Exercise data |
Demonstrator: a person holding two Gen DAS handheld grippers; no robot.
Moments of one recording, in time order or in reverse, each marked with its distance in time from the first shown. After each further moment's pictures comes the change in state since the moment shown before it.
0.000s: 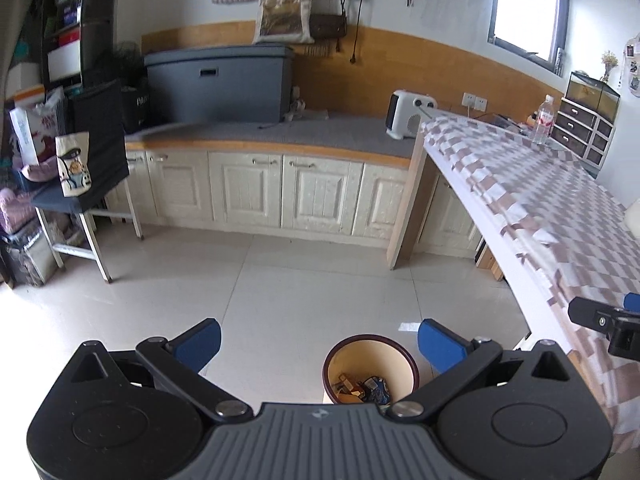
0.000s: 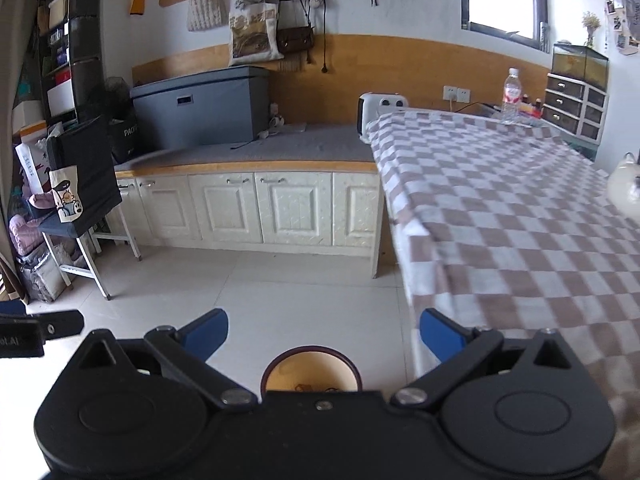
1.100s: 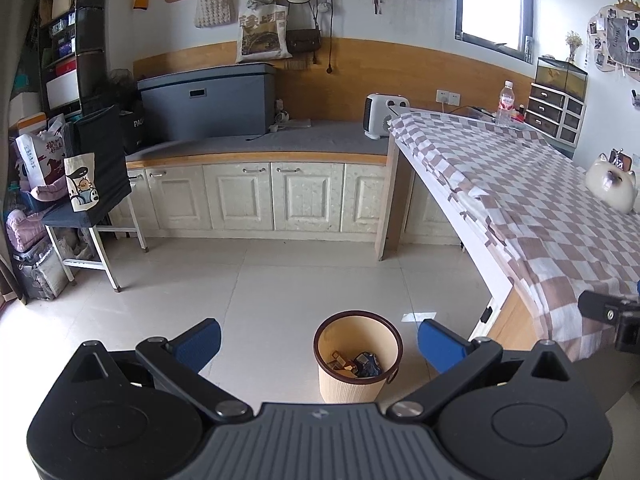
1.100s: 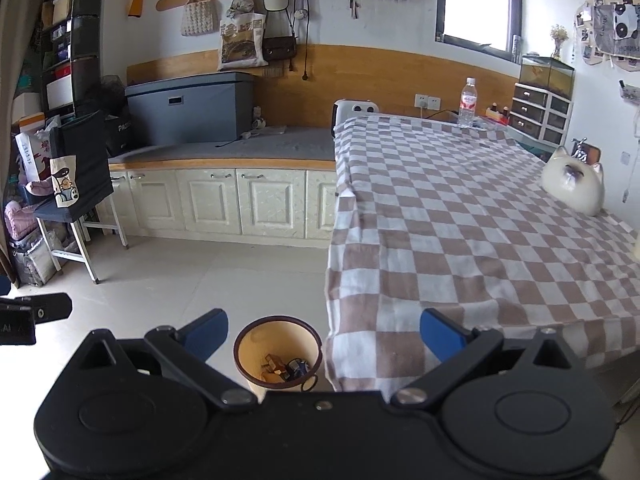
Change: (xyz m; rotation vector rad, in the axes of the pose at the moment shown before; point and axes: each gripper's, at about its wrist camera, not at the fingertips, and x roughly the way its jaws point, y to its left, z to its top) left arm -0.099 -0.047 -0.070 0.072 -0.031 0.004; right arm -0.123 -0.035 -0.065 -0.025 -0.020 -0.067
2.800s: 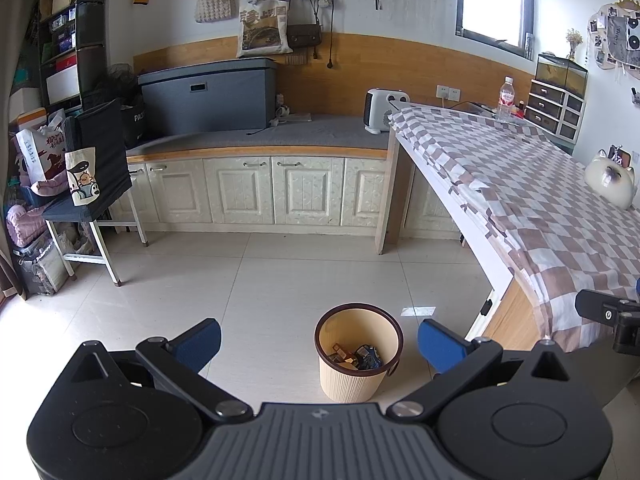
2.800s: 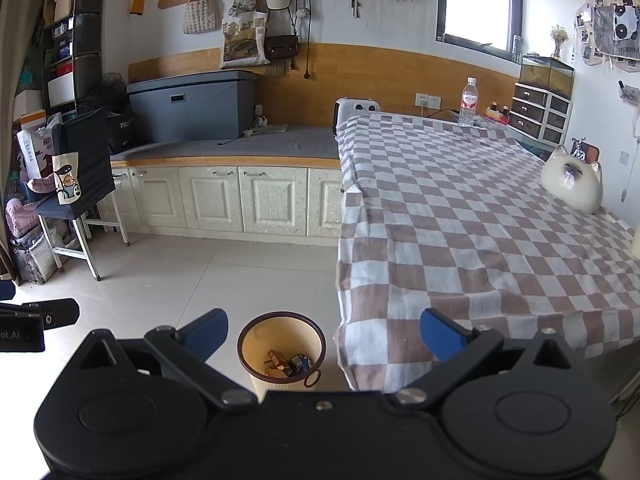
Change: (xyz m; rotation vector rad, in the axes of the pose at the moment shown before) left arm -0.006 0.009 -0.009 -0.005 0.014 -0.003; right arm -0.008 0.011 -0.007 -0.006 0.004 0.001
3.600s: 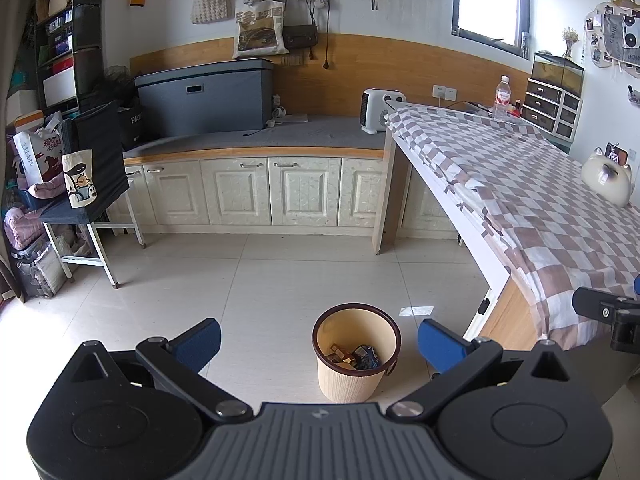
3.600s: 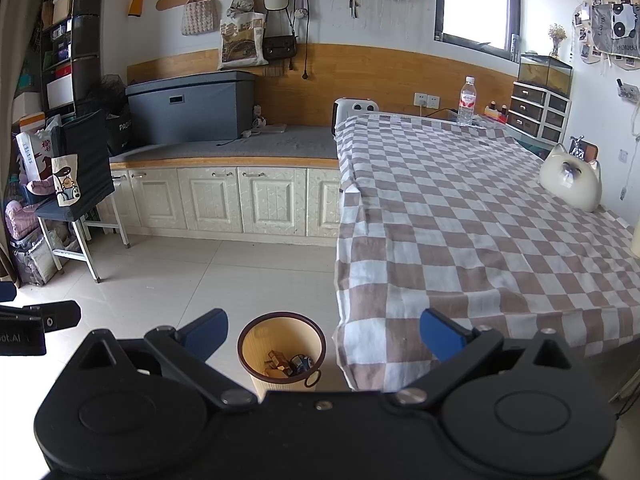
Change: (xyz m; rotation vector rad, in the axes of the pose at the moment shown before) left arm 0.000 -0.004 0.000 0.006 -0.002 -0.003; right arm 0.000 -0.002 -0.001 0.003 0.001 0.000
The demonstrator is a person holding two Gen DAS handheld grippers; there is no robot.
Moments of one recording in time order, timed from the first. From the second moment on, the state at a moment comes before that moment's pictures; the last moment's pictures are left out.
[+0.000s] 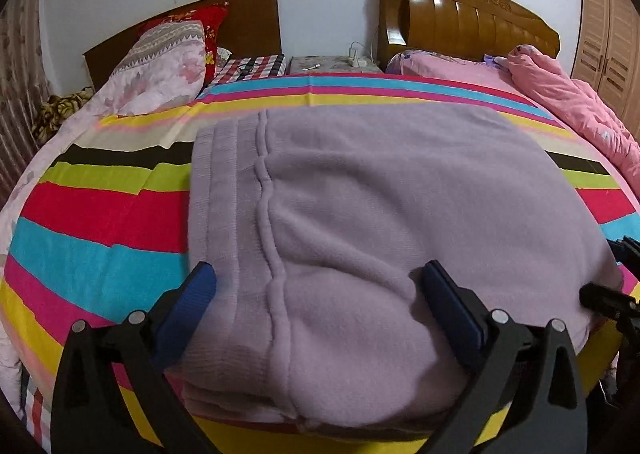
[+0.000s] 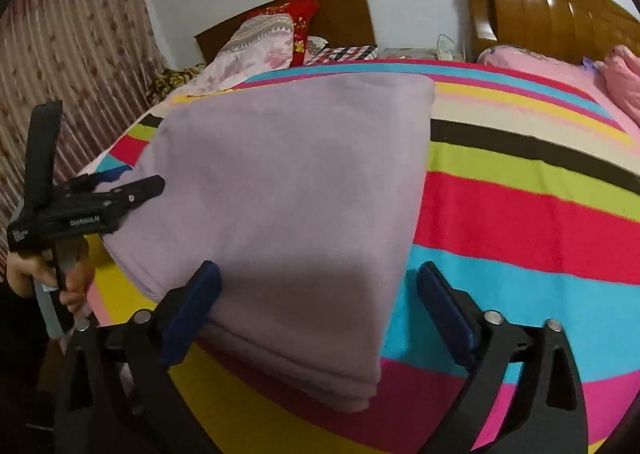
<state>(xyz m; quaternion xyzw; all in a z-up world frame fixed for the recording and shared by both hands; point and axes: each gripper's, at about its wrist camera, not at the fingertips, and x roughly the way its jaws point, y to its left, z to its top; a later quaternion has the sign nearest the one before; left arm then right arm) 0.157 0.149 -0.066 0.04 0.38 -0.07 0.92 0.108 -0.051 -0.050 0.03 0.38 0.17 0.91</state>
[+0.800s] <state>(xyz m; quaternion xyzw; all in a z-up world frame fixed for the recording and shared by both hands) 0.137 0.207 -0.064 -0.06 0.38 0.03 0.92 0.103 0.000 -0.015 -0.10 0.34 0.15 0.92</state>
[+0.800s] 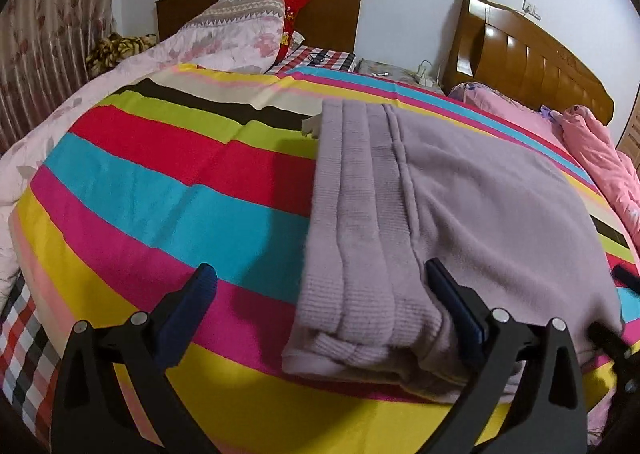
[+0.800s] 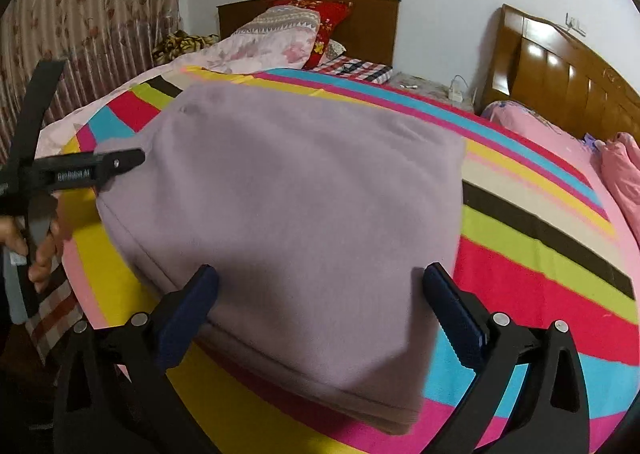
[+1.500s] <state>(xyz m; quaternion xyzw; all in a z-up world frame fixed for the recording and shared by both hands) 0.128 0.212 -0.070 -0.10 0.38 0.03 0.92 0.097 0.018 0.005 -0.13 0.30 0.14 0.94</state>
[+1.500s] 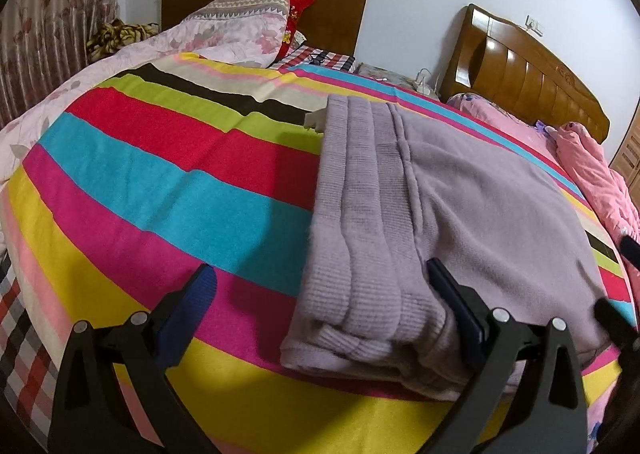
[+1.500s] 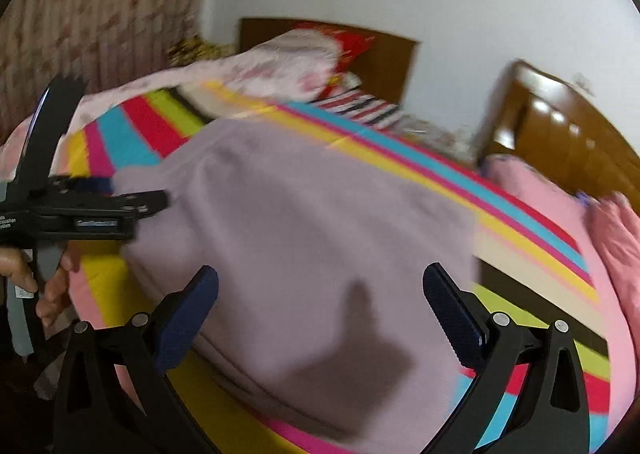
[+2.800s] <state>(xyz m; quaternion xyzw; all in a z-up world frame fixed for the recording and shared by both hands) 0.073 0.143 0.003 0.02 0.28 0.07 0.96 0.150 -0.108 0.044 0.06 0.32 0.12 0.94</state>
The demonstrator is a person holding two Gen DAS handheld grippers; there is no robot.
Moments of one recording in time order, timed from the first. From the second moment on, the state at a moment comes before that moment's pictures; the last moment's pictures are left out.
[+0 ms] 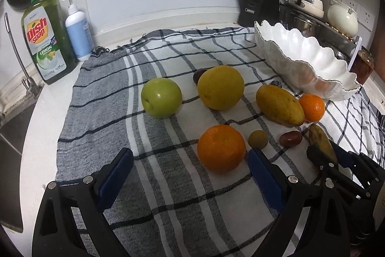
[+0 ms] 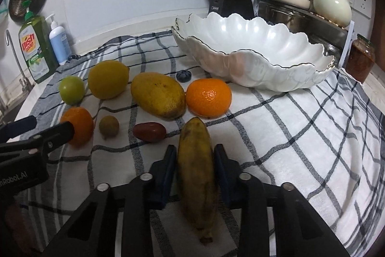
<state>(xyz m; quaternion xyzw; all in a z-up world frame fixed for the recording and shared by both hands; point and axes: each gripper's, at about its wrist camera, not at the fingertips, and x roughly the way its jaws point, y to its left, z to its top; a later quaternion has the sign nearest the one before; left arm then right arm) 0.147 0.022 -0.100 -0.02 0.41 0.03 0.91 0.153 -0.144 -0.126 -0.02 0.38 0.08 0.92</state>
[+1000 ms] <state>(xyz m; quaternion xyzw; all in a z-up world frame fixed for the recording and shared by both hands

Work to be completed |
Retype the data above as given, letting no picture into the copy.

Result below |
Demonstrator: a person holding two Gen DAS handheld grippers; no robot.
Moments of one recording, in time order or in reverse, each marked with its distance in time from the first shown. After each further moment's pictures comes the change in state since the moment shown before it.
0.000s: 
0.000s: 
1.100s: 
1.100s: 
Change: (xyz m; rotation vector rad, in the axes of the pose at the moment shown before; point and axes: each gripper's, at about its wrist camera, not at the fingertips, and x roughly the way its jaws point, y to its left, z to its top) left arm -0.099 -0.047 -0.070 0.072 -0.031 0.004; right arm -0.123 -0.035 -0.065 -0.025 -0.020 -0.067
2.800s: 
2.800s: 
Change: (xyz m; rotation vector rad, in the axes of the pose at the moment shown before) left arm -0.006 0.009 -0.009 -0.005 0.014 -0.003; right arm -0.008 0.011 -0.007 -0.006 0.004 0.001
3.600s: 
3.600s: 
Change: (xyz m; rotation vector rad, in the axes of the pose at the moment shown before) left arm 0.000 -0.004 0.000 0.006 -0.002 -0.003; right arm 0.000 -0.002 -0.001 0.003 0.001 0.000
The demonstrator is a person holding two Gen DAS handheld grippers; there is no robot.
Moments of one recording in time order, timed from the first. From the second moment on, the state at a moment comes before that moment's pictures; the last moment's pictures are left out.
[+0.000s] 
[+0.000s] 
<state>(xyz m; quaternion xyzw; all in a z-up world frame fixed for the recording and shared by both hands; point and axes: each gripper's, at about its wrist camera, not at the fingertips, and x roughly the way its jaws point, y to its left, z to its top; a later quaternion has the sign nearest the one before; left arm then right arm) 0.157 0.149 -0.066 0.04 0.38 -0.07 0.92 0.108 -0.051 -0.050 0.03 0.38 0.17 0.91</state>
[+0.800s] <state>(xyz m; quaternion xyzw; all in a z-up world frame fixed for the recording and shared by both hands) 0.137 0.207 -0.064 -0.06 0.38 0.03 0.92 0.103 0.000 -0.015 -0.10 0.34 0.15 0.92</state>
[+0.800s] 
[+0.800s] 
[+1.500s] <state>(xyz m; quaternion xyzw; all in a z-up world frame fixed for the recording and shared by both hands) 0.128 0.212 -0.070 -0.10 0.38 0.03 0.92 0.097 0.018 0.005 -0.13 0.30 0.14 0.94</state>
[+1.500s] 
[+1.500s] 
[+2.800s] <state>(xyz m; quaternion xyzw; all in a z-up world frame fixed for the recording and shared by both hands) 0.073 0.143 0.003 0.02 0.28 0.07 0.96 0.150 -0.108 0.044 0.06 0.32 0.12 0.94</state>
The demonstrator is a person holding two Gen DAS handheld grippers; there is no robot.
Moments of one recording in time order, timed from the first. From the second moment on, the state at a moment comes before that moment's pictures; the last moment's pictures are left out.
[+0 ms] 
[+0 ms] 
<state>(xyz m; quaternion xyzw; all in a z-up world frame fixed for the recording and shared by both hands; point and axes: each gripper's, at about its wrist camera, not at the fingertips, and x roughly the way its jaws point, y to its left, z to its top; a later quaternion has the sign nearest the one before; left arm then right arm) 0.147 0.022 -0.100 -0.02 0.41 0.03 0.91 0.153 -0.144 -0.126 -0.02 0.38 0.08 0.92</state>
[+1000 ms] <state>(xyz m; quaternion xyzw; all in a z-up world frame fixed for the recording and shared by both hands

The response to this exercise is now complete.